= Harold Plenderleith =

Scottish art conservator and archaeologist

Harold James Plenderleith MC FRSE FCS (19 September 1898 – 2 November 1997) was a 20th century Scottish art conservator and archaeologist. He was a large and jovial character with a strong Dundonian accent.

==Biography==

Harold Plenderleith was born in Coatbridge on 19 September 1898. He was the eldest child of Robert James Plenderleith who was art master at Harris Academy in Dundee and Harold was consequently educated there, also being school dux. His younger brother was Robert Waldron Plenderleith FRSE.

He then joined University College in St Andrews in 1916 but after two terms went to officer training school due to the First World War becoming a Lieutenant in the Lancashire Fusiliers in 1917. He served on the Western Front from August 1917. He received a shrapnel wound in the arm on the Ypres Salient. He was awarded the Military Cross in 1918 for a successful night raid on a German pillbox.

In 1919 he then returned to study Chemistry at University College, Dundee and graduated with a BSc in 1921 and gained his doctorate in 1923. In 1924, he began to work at the British Museum with Alexander Scott in the newly created Department of Scientific and Industrial Research. This department had been created by the museum to address objects in the collection that had begun to rapidly deteriorate as a result of being stored in the London Underground railway tunnels during the First World War. Scott and Plenderleith began applying their knowledge of Chemistry to the deterioration of museum objects and began scientific conservation in the United Kingdom.
As an archaeologist he was involved in the excavations of the tomb of Tutankhamun in Egypt, Sir Leonard Woolley's site at Ur, and the Sutton Hoo ship burial.

In 1934 he was elected a Fellow of the Royal Society of Edinburgh. His proposers were Alexander Scott, Arthur Pillans Laurie, Sir James Irvine and William Peddie.

In the Second World War he worked with Sir John Forsdyke on the relocation of precious artefacts from the British Museum into mines and quarries in Wales to avoid bomb damage. On the night of 10-11 May 1941 when the British Museum was bombed, he crawled "like a snake" into a burning book storage area to investigate the damage.

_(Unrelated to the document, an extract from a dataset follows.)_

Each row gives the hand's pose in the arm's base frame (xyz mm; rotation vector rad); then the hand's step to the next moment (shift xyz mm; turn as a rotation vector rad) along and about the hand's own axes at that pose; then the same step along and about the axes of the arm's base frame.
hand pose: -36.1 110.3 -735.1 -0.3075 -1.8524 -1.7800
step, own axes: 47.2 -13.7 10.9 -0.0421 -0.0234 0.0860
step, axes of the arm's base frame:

Plenderleith retired from the British Museum in 1959 to become the first director of the International Center for the study of the Preservation and Restoration of Cultural Property (ICCROM). He was the director of ICCROM until 1971. He helped set up and then served on the Council of the International Institute for Conservation from its creation in 1950 until 1971 and was IIC's President from 1965 to 1968.
He received many medals throughout his career, including: the Gold Medal of the Society of Antiquaries in 1964; Unesco Bronze Medal, 1971; the Conservation Service Award of the U.S. Department of the Interior, 1976 and the ICCROM Award, Rome, 1979.

He died in Inverness on 2 November 1997 aged 99.

==Family==

He was married twice. Firstly (and for over 50 years) he was married in 1926 to Elizabeth K S Smyth. Following Elizabeth's death in 1982, in 1988, aged 90, he married Margaret MacLennan (nee MacLeod). He had four stepchildren by his second marriage but no biological children by either marriage.

==Publications==

===Books===
- The Conservation of Antiquities and Works of Art: Treatment, Repair and Restoration by Harold James Plenderleith, A. E. A. Werner. Oxford Univ Pr, ISBN 0-19-212960-0 (0-19-212960-0)
- The Preservation of Leather Bookbindings by H. J. Plenderleith. British Museum, ISBN 0-7141-0227-X (0-7141-0227-X)
- Qumran Cave 1 by George L. Harding, D. Barthelemy, J. T. Milik, R. De Vaux, G. M. Crowfoot, Harold James Plenderleith. Oxford Univ Pr, ISBN 0-19-826301-5 (0-19-826301-5)

===Chapters===
- Maryon, Herbert (1954). "A History of Technology: From Early Times to Fall of Ancient Empires"

===Articles===
- Plenderleith, H. J. (1959). "The Royal Bronze Effigies in Westminster Abbey"
- Plenderleith, H. J. (1998). "A History of Conservation"

==Honours and awards==

- Gold Medal of the Society of Antiquaries in 1964.
- Unesco Bronze Medal, 1971.
- The Conservation Service Award of the U.S. Department of the Interior, 1976.
- The ICCROM Award, Rome, 1979.

==Memorial lecture==

Since Plenderleith's death, the Scottish Society for Conservation and Restoration (SSCR) have organised an annual Plenderleith Memorial Lecture, the SSCR merged with several other organizations in 2005 to form the Institute of Conservation, and today the lecture continues annually under the auspices of the Committee of the Icon Scotland Group.